Saturday 20 August 2011

Paris 2: Louvre, d'Orsay, Pantheon

After Notre Dame, we had a tour up and down the Seine followed by supper in the Latin Quarter.  The next day we were up early (on advice) and headed for the Louvre.
The reason for going early was to avoid the crowds heading for the Mona Lisa.
 
So that worked well.
 In fact, the galleries were crowded all around the painting.
So we headed for a quieter, less famous Leonardo:
We had intended merely a quick whistlestop, 'smash and grab' raid on the Louvre, just a quick look at one or two famous old masters and out.  Instead we got seduced, and wandered around quite a number of galleries looking at stuff.  And such stuff!

But the other star of course, is the Louvre itself - particularly the new, underground spaces beneath the Pyramid - the connecting areas which pull it all together.  Absolutely marvellous.

After the Louvre we wandered through the Jardin des Tuileries...
...and then over the new footbridge (at least I don't recall it from last time) to my favourite art gallery - the Musée d'Orsay.  And I do mean the gallery of all those that I've been to that I love the most of all, anywhere.

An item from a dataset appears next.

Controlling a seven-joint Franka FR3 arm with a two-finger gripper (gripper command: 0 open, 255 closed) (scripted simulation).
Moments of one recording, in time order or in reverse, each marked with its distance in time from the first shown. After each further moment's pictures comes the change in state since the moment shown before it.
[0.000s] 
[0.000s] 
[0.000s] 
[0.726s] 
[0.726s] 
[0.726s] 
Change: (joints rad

It isn't just that it is housed in a refurbished and repurposed railway station (so much more romantic than Tate Modern's power station), nor the sumptuousness of the original building.  It is mostlly the art.  All those impressionists and post-impressionists.  Favourite Monets, Manets, Cezannes and Van Goghs.  Whistlers Mother (that isn't its real title).  Delacroix, Daumier, Rousseau, Millet (a new fave), Courbet, Renoir, more Monet, Pissarro, Caillebotte, Sisley, Degas, Berthe Morisot, Redon.  And Seurat, Signac, Toulouse-Lautrec, Gauguin, Bonnard, Vuillard, Klimt and Munch.  Aaaah.

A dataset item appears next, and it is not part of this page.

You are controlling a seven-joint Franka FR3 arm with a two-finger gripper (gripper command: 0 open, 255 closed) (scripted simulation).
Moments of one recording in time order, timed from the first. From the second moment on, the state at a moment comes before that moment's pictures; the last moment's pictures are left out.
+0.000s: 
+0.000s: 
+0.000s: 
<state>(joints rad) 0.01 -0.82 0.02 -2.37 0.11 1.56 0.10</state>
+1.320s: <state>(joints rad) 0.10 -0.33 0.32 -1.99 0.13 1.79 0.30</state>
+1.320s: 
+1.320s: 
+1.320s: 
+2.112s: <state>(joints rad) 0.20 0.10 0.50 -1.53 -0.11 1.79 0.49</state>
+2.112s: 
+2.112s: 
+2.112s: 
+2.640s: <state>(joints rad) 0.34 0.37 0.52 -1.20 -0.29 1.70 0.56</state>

However, the gallery was going through a major refurbishment and rehang when we were there (just finished  now, according to the Web site), so all of the most famous works - and very many of those I most wanted to see - were on temporary display.  ALL IN THE SAME CORRIDOR.  We had thought the Louvre was crowded, but that was nothing to the number of people in that corridor.

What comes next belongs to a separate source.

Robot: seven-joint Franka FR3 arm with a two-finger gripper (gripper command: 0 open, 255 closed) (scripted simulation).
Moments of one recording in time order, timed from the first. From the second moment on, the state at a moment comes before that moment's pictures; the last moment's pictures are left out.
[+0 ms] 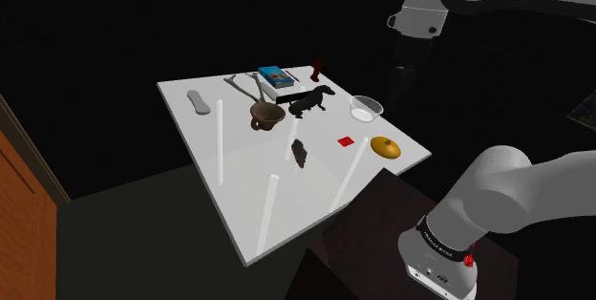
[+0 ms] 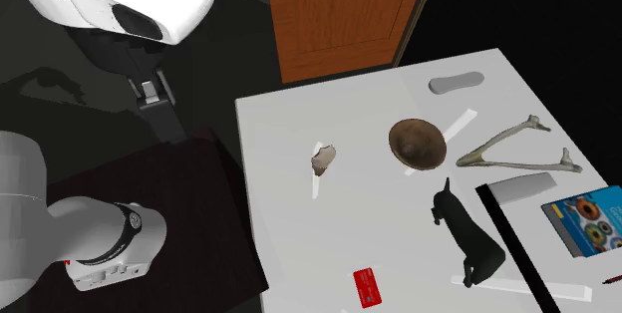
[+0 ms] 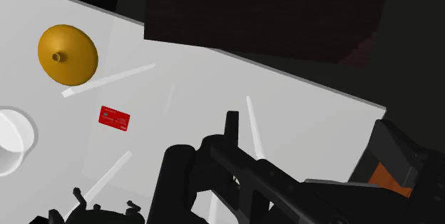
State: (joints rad) arm -0.01 -0.76 0.03 -2.42 0.02 1.50 -0.08
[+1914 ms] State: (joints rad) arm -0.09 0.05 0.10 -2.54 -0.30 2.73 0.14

But I ignored them all and enjoyed myself hugely in my favourite arty space.  (Hence no photos).
The Panthéon was new to me: 
According to Wikipedia:
"It was originally built as a church dedicated to St. Genevieve and to house the reliquary châsse containing her relics but, after many changes, now functions as a secular mausoleum containing the remains of distinguished French citizens."
Which is fair enough, but doesn't really convey the overwhelming French Nationalism that pervades the state.  This is a cathedral to secular male Frenchness.  The state and its instruments.
 
The building is huge, and awesome in its own right.  The statues and other memorials scattered around it are large in themselves but can seem overwhelmed by the place.  We wandered and pondered.
 Diderot, famous for the Encyclopédie, ou dictionnaire raisonné des sciences, des arts et des métiers.
Apparently one of Foucault's first pendulums was originally set a-swinging in the Pantheon, although this is a replica.  The original bob he used then is at the the Musée des Arts et Métiers - as any reader of the Eco novel will (of course!) recall.
The latin apparently translates to "Christ tells the Gallic angel to guard the fate of the fatherland" - very much in keeping with the nationalistic and patriotic tone of the place.
 Georges Guynememer I believe, a WWI flying ace.
 Statue to the glory of "La Convention Nationale".
The author of The Little Prince.

And I've missed out all the others, like Voltaire, Victor Hugo, Carnot, Emile Zola, the Curies and Dumas pere.  Many of whom are buried in the crypt underneath.

So anyway, after that we wandered down to the Latin Quarter and had a cheap supper in a kebab shop... Very French!